Black Box Decision problem for NFA

Suppose we are given an NFA $M$ (without $\epsilon$-transitions) that we only know the alphabet $\Sigma$ and the number of states $|Q|$ but we do not know any other details of the NFA. We want to develop a black box algorithm that can test if $L(M)=\Sigma^{*}$.
My idea is that we can feed every string up to size $|\Sigma|^{|Q|-1}$, if every strings are accepted, then $L(M)=\Sigma^{*}$. Since all strings up to size $|\Sigma|^{|Q|-1}$ must go through every reachable state in $M$, if all of them get accepted then no matter what string is input, it will be accepted. Am I correct?

Ellul, Krawetz, Shallit and Wang construct in their paper Regular Expressions: New Results and Open Problems a regular expression of length $n$ (for infinitely many $n$) such that the shortest string missing from its language has length $2^{\Omega(n)}$. Since a regular expression of length $n$ can be converted to an NFA having $O(n)$ states, this gives, for infinitely many $n$, an NFA having $n$ states such that the shortest string not accepted by the NFA has length $2^{\Omega(n)}$.
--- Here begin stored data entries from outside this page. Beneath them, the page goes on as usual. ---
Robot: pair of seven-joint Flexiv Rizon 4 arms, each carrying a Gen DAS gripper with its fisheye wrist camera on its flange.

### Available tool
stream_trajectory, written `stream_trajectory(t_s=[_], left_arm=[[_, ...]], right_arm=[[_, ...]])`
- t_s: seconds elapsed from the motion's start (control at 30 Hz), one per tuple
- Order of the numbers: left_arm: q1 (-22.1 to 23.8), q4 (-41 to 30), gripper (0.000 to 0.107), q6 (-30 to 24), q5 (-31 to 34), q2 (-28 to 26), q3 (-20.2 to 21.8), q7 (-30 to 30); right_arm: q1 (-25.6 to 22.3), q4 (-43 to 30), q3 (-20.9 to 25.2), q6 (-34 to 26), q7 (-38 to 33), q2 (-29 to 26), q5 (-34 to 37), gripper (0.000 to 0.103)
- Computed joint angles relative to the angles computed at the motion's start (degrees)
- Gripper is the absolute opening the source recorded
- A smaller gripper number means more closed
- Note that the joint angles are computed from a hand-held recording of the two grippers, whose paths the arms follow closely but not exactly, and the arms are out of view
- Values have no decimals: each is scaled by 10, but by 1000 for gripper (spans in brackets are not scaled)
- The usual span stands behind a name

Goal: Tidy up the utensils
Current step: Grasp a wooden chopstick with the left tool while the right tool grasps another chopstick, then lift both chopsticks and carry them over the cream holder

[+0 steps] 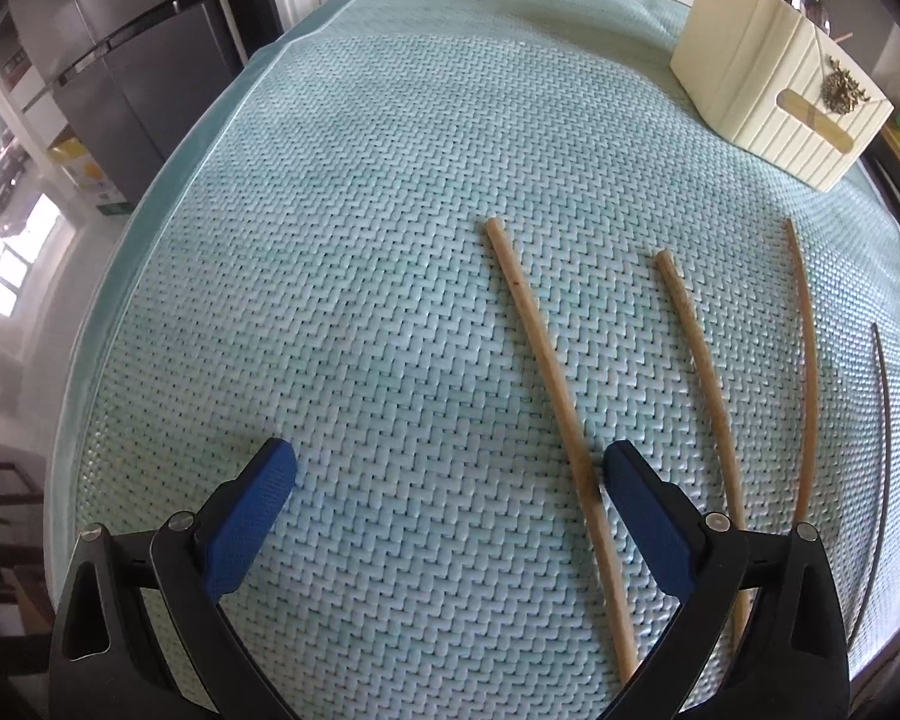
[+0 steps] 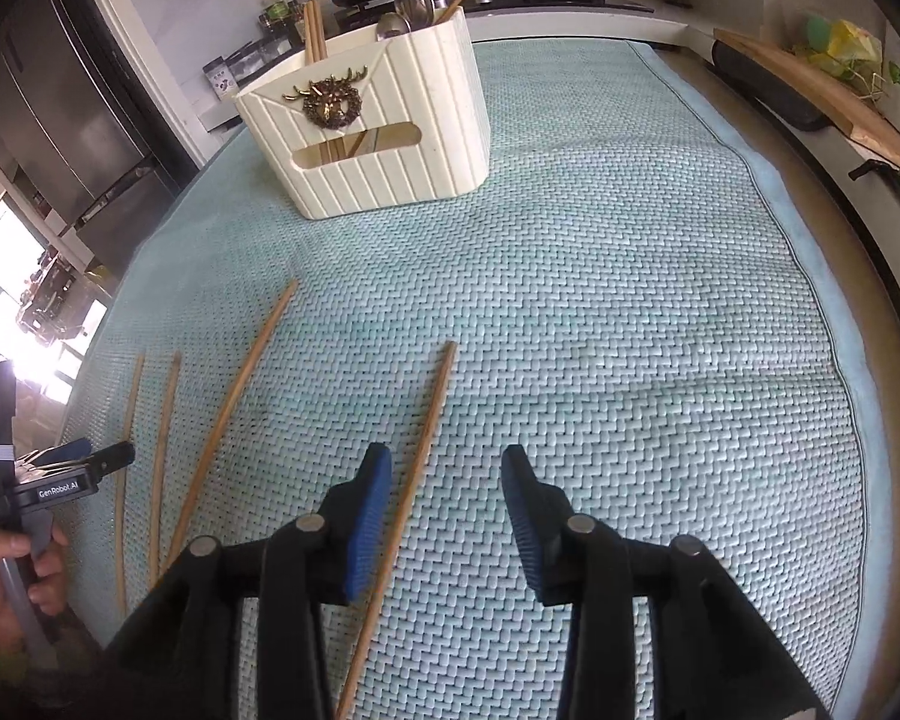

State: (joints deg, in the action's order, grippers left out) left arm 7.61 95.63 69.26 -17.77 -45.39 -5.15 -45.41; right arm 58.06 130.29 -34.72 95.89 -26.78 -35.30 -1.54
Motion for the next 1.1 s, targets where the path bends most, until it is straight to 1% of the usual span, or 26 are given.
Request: stream_trajectory(t_s=[0.13,0.23,0.27,0.3,0.33,0.4,0.47,0.53,0.57,0.6,0.63,0.67,0.7,0.73,0.8,0.87,0.9,0.93,0.97,1.0,1.03,1.1], left_arm=[[-4,-32,102,-23,3,-14,3,-1],[3,-59,101,-56,-4,-24,-2,2],[6,-70,100,-70,-8,-27,-5,5],[5,-87,95,-85,-9,-34,-3,3],[4,-98,92,-95,-10,-39,-2,3],[3,-110,85,-108,-11,-44,-1,3],[2,-126,80,-131,-10,-49,-1,7],[-4,-137,75,-141,-4,-52,4,9],[-8,-132,71,-131,0,-51,6,11],[-11,-131,61,-126,4,-51,8,13],[-13,-129,53,-120,8,-50,7,18],[-16,-129,38,-116,11,-50,6,22],[-16,-133,17,-124,12,-51,2,29],[-14,-132,11,-132,10,-50,-3,38],[-9,-128,5,-147,1,-45,-13,51],[-5,-113,5,-134,-9,-38,-20,64],[3,-105,5,-130,-22,-33,-30,73],[14,-93,5,-130,-38,-24,-41,84],[26,-70,4,-125,-55,-8,-54,97],[34,-61,4,-124,-71,1,-62,109],[41,-52,4,-123,-87,10,-70,121],[54,-33,4,-122,-120,29,-85,149]], right_arm=[[-63,-40,48,-32,-18,-3,-38,40],[-122,-82,101,-84,-29,-12,-78,40],[-130,-96,110,-102,-42,-17,-74,40],[-128,-100,101,-114,-28,-19,-108,40],[-136,-110,107,-136,-29,-18,-120,39],[-158,-124,128,-157,-28,-16,-133,40],[-168,-134,138,-181,-26,-14,-151,40],[-172,-138,141,-195,-21,-14,-173,39],[-174,-137,143,-198,-18,-12,-182,39],[-179,-137,146,-198,-14,-11,-189,38],[-182,-137,148,-198,-9,-11,-196,32],[-182,-137,147,-201,-2,-10,-206,28],[-185,-137,149,-201,4,-10,-213,18],[-185,-134,149,-201,12,-8,-222,10],[-195,-135,155,-196,21,-9,-235,9],[-211,-129,165,-165,32,-8,-243,8],[-207,-119,156,-146,46,-4,-251,6],[-194,-104,135,-117,66,0,-264,5],[-177,-90,113,-99,81,7,-271,5],[-157,-75,86,-79,93,14,-275,5],[-134,-59,56,-47,101,18,-273,5],[-94,-38,14,-21,102,30,-256,5]])
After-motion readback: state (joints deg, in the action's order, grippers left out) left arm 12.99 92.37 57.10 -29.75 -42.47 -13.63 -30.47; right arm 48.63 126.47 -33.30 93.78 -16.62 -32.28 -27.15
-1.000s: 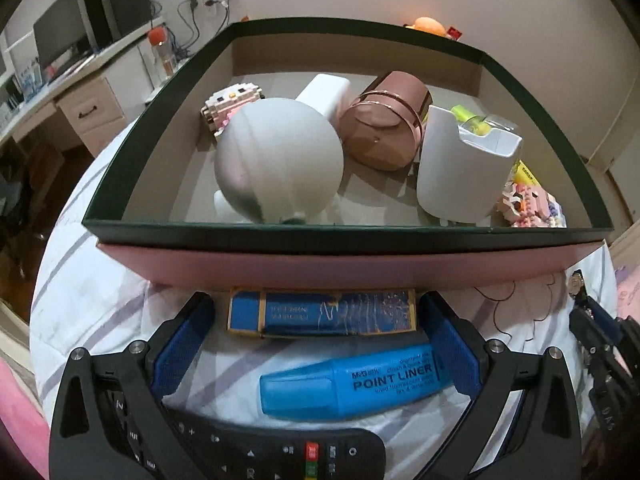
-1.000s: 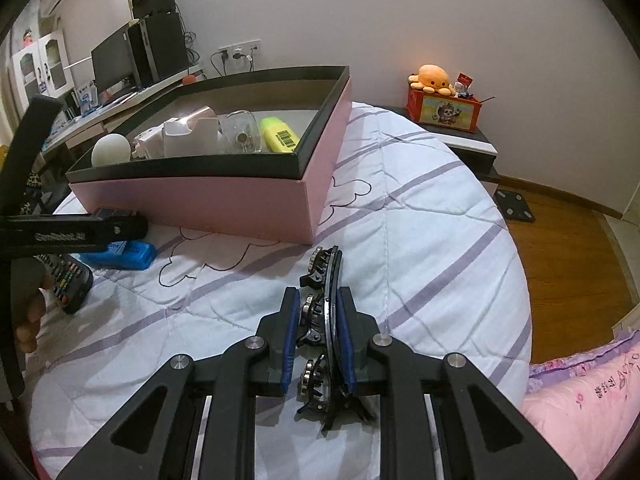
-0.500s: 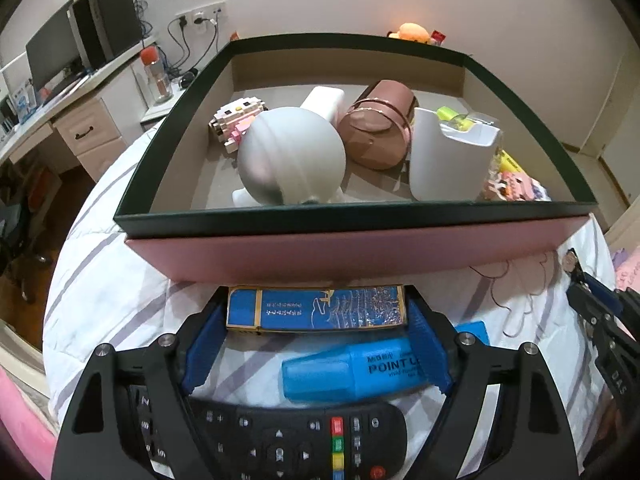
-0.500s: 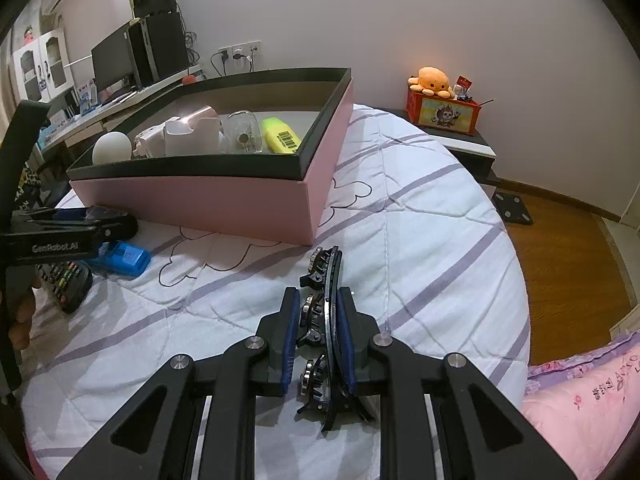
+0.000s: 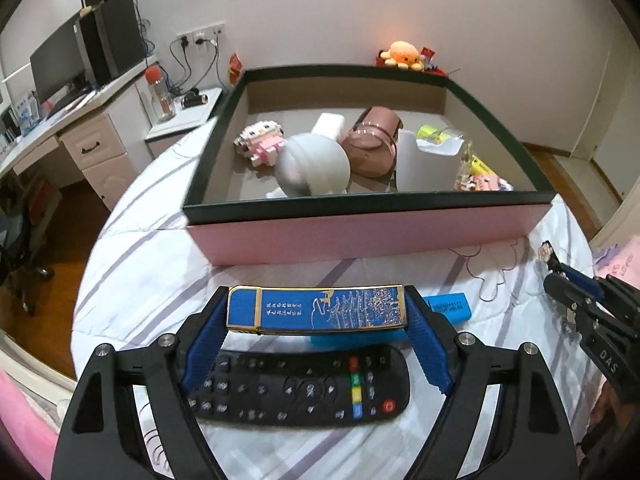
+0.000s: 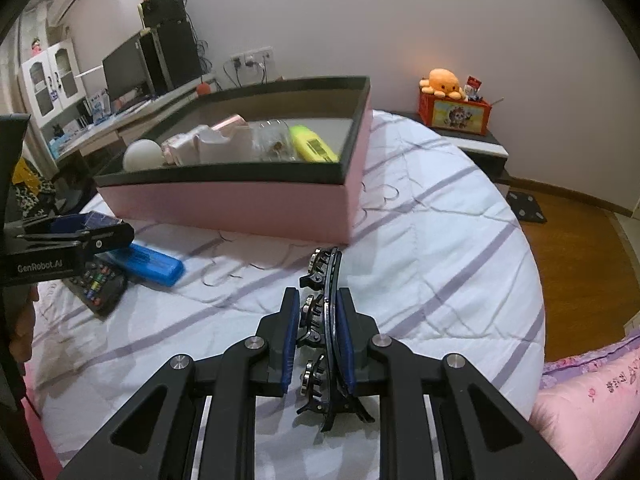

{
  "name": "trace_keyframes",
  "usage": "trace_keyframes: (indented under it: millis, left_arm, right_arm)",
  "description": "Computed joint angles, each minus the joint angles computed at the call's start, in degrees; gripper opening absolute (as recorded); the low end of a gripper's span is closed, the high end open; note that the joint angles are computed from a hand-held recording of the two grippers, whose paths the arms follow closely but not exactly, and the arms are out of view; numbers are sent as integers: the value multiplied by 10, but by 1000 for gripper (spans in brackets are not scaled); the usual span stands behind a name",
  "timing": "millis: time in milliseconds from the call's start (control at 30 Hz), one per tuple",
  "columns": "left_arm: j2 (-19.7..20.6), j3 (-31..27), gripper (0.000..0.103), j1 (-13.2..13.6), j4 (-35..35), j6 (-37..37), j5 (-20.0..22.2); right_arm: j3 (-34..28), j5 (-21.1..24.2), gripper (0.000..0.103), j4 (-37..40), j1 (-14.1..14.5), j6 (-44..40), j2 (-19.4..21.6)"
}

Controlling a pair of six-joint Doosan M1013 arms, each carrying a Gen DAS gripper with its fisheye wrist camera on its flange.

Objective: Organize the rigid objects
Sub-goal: 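Grasp the blue card box with the left tool while the right tool grasps the black hair clip, then lift the blue card box and black hair clip over the box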

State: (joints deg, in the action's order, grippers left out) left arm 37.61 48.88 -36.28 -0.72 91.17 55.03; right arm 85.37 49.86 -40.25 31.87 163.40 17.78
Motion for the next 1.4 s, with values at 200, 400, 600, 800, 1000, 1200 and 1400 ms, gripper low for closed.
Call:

Conversely, if an NFA having $n$ states doesn't accept all strings, then it must reject some string of length shorter than $2^n$. This follows from the pumping lemma once you convert the NFA to a DFA. Hence the construction in the paper mentioned above is optimal up to the constant in the exponent.

StackExchange Computer Science Q#115371, answer score: 2